I found the training to be reassuring. While we discussed what to do in a variety of troublesome scenarios, I watched 2 groups of 14 people get both IM and sublingual ketamine as an unremarkable event. It looked, in fact, like naptime at daycare with bigger bodies and better music. There had been talk of people getting agitated or distressed, and there was my own terror of medical emergencies, but nothing awful happened. We had been warned that the medicine could bring up disturbing emotions, but most of the distress I saw was that many of my classmates were very sentimental about leaving, and in a followup call I learned that some found reentry to their workday lives to be difficult.

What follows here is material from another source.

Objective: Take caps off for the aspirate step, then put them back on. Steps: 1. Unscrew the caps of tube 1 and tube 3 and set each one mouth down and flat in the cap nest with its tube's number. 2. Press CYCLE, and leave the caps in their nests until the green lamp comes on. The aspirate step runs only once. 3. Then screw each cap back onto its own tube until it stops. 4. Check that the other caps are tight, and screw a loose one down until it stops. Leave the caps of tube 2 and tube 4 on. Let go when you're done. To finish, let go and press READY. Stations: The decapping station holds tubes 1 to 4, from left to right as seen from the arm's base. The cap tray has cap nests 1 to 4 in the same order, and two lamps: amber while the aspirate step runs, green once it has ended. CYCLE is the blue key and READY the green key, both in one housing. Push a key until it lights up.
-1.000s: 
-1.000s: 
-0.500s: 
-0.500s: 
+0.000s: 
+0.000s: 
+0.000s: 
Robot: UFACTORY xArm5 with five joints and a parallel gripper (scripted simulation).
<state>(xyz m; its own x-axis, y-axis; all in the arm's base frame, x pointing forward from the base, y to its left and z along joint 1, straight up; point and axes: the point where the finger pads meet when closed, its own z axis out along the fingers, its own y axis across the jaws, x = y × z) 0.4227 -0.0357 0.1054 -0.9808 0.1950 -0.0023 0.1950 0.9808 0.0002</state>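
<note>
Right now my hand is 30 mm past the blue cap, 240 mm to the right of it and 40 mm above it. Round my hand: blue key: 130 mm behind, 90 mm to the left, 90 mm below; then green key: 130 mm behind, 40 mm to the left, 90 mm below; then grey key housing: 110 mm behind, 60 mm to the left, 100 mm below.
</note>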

Was I changed by the experience of using ketamine? I had gone in with my Santa’s wish list of things I wanted to change alongside the fear that I would learn something that would topple my sense of self. The essence of who I am remained exactly as it was—I did not emerge shaken or distressed. I did find a sense of being more in control of some aspects of myself I considered compulsive. It has now been almost a year, and I hold something about that experience with me. Most importantly, I left PRATI feeling confident that I could administer ketamine safely to patients.

Dr Miller is a clinical psychiatrist and writer in Baltimore. She is on the faculty at the Johns Hopkins School of Medicine.

Note: In these commentaries, Miller will discuss her experiences and thoughts as she explores issues associated with ketamine-assisted psychotherapy.

The views and practices expressed in these commentaries are solely those of the author and do not necessarily represent the position of Psychiatric Times or its editors.